In many cases, the farmer's blow is quite useful; however, when done in a group setting certain precautions should be taken. Considerate athletes look to see who is behind them before executing the move. Selfish and inconsiderate athletes don't care who catches the spray of their self-serving behavior.
What you can do about it: Politely inform inconsiderate athletes that practicing this behavior with no consideration for others is rude and inappropriate.
Gastrointestinal (G.I.) Distress3 of 7
There is nothing worse than being in the middle of a workout or a race and feeling your lower digestive tract become quite active. Gurgling noises and cramping mean you have little time to find a port-a-potty or public restroom.
It seems that more athletes are affected when doing high intensity workouts or races. Also, some women note that G.I. problems are more of a problem in the few days prior to and during menstruation.
What you can do about it: Frequent trips to the toilet can be minimized by watching diet in the day or so before hard workouts or races. If diarrhea is a continuous problem, consult your physician for possible remedies because you may be compromising your long-term health by not properly absorbing the nutrients from your food.
Saddle Sores4 of 7
These injuries can appear as red bumps or infected sores that look like a pimple. They can appear in the groin, upper leg and butt area. They can become an annoyance or develop into boil-type sore so intense that it forces you to take time off the bike and visit a doctor to drain the sore. A trip to the doctor often includes a round of antibiotic treatment.
The best solution for saddle sores is prevention. This includes a proper bike set-up, a saddle that fits you, cycling shorts worn without underwear and good hygiene after all rides. Good hygiene means getting out of dirty shorts quickly after the ride is finished and getting a shower, or at minimum cleaning up with moist towelettes.
Body Hair5 of 7
Don't be surprised if you hear a group of triathletes discussing the best method to remove body hair. Most experienced triathletes have some type of body hair removal routine.
The first reason is practical in nature and taken from road cycling. Though triathletes have fewer problems with crashing than road cyclists, removing hair from the legs helps improve wound healing in the unfortunate case of a crash.
A second reason to remove body hair is to eliminate matting and tangle problems during a massage.
Another reason to go body-bald is because triathletes believe that removing all, and that is "all" in the literal sense, gives them an aerodynamic advantage. Any actual aerodynamic advantage that might be gained is likely very small. The mental advantage, however, might shave more time.

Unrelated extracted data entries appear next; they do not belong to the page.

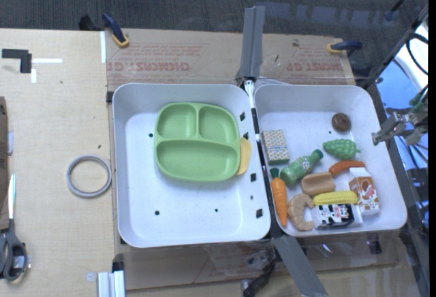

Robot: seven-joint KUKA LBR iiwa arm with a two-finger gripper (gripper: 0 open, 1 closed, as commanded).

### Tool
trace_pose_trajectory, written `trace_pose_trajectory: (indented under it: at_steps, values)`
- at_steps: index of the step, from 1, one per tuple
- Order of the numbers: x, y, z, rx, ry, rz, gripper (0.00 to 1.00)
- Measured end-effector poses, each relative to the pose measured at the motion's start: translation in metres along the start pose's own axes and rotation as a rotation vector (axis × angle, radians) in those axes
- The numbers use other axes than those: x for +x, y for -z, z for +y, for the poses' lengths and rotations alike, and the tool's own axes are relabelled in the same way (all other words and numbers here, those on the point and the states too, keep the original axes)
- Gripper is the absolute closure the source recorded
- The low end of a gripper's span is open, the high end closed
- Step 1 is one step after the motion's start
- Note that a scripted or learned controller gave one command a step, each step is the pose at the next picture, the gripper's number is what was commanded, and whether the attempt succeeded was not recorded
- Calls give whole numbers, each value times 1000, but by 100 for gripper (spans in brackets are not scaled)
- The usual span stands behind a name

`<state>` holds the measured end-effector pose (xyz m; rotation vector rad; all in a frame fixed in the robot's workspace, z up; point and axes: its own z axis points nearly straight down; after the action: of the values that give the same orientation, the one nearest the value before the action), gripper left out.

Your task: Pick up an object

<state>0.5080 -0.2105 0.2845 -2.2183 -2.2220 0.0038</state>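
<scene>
The right bin (381,112) holds several toy foods. Among them are a brown ball (341,122), a green leafy piece (340,148), a green bottle (300,167), a cracker box (275,146), a carrot (279,200), an orange sausage (346,167), a bun (318,184), a small carton (363,193) and a yellow corn cob (334,198). My gripper (394,129) hangs at the view's right edge, just outside that bin's right rim, level with the brown ball. It is apart from all the objects and partly cut off.
The left bin (136,207) carries a green divided plate (198,141) with a yellow piece (245,156) tucked under its right side. On the bench to the left lie a tape roll (89,175) and scissors (12,248). Clamps (116,30) hold cardboard behind the bins.
</scene>
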Motion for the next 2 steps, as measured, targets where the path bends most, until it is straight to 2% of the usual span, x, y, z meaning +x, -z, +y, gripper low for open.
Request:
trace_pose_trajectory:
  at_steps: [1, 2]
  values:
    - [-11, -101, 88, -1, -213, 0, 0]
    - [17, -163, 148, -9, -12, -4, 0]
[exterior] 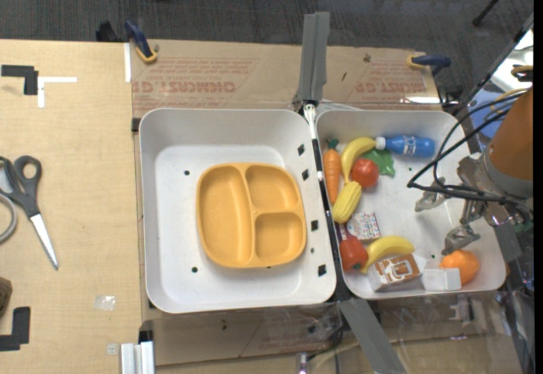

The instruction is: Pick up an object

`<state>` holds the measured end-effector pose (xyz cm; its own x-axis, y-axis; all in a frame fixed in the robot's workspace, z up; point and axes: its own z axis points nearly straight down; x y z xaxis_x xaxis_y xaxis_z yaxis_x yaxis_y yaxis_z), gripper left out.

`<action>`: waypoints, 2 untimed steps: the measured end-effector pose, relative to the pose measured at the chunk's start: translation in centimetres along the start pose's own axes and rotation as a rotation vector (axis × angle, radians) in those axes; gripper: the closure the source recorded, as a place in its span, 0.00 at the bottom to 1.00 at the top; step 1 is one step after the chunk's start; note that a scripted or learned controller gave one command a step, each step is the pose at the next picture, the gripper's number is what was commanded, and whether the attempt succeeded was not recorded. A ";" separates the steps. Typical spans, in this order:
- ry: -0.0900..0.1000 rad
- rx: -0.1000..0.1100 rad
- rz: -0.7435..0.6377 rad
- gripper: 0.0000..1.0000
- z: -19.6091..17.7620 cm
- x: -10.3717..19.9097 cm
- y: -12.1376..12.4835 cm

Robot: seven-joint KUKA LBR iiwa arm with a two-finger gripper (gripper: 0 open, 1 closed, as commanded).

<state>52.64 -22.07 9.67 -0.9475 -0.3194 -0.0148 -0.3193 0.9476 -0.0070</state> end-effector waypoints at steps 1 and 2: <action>0.034 -0.021 -0.095 0.00 1.0 -12.6 -2.6; 0.009 -0.008 -0.157 0.00 0.5 -12.1 5.7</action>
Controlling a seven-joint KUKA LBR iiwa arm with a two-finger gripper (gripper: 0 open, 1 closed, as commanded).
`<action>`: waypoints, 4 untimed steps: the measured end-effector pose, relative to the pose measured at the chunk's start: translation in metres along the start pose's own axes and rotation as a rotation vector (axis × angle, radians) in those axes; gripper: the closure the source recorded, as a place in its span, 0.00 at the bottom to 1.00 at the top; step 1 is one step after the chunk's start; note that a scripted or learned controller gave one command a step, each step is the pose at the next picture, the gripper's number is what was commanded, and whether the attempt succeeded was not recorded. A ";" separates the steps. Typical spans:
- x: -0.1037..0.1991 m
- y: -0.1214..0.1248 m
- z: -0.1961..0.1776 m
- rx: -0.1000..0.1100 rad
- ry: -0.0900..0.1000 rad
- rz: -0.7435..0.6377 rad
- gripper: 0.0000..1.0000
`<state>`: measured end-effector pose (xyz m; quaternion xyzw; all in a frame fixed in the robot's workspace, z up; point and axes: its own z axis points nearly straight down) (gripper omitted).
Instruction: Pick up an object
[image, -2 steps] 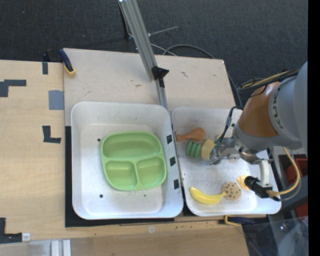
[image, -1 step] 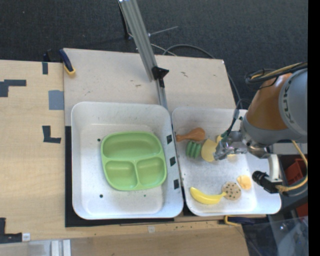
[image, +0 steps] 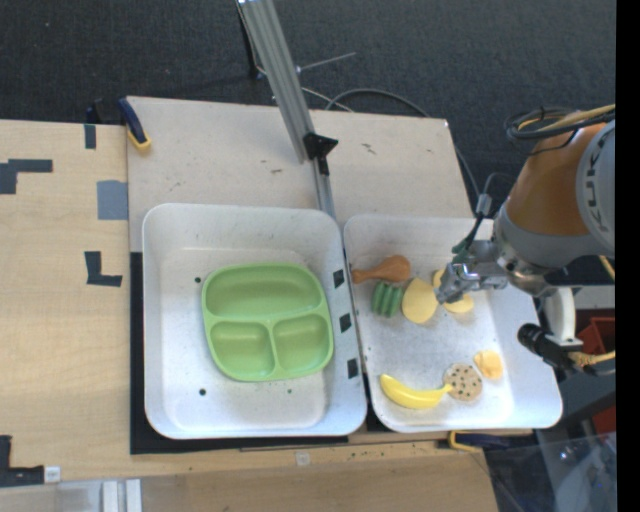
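Observation:
The right bin (image: 520, 405) holds toy food: a brown drumstick (image: 385, 269), a green ridged piece (image: 386, 298), a pale yellow round piece (image: 419, 301), a yellow banana (image: 410, 393), a speckled cookie (image: 462, 381) and a small orange piece (image: 489, 364). My gripper (image: 451, 287) hangs low over the bin's upper middle, right beside the pale yellow piece and over another yellow piece (image: 461, 304) that it partly hides. I see nothing held between its fingers.
The left bin (image: 170, 400) contains a green sectioned plate (image: 267, 320). A metal pole (image: 285, 85) rises behind the bins. The arm's grey and orange body (image: 560, 200) covers the right bin's far right corner.

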<state>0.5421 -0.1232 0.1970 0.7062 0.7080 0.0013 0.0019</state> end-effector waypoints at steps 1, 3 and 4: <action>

Finally, there are a few men with genetically gifted man sweaters. In some societies these natural sweaters may be a sign of strength and virility. In current triathlon fashion, hairy backs and chests are not popular. Some triathletes get a back or chest wax simply for vanity and style.
Nipple Chafing6 of 7
Though this problem can affect women, it is more often a problem for men during running. This condition is caused by a running shirt or singlet rubbing across the nipples, and is often called jogger's nipple. The problem is exacerbated during long distance races, cool conditions or if the athlete is experiencing goose bumps due to dehydration.
What you can do about it: Several possible remedies include rash guards, a compression top, waterproof tape applied over each nipple or small sport bandages applied to the sensitive area. Some athletes also have success with anti-chafing balms or cremes.
Now You Know
Now that you know a few of the unglamorous aspects of triathlon, at minimum you can enter your next backroom discussion more informed. At best, perhaps the column gave you some ideas about preventing or dealing with some of the issues.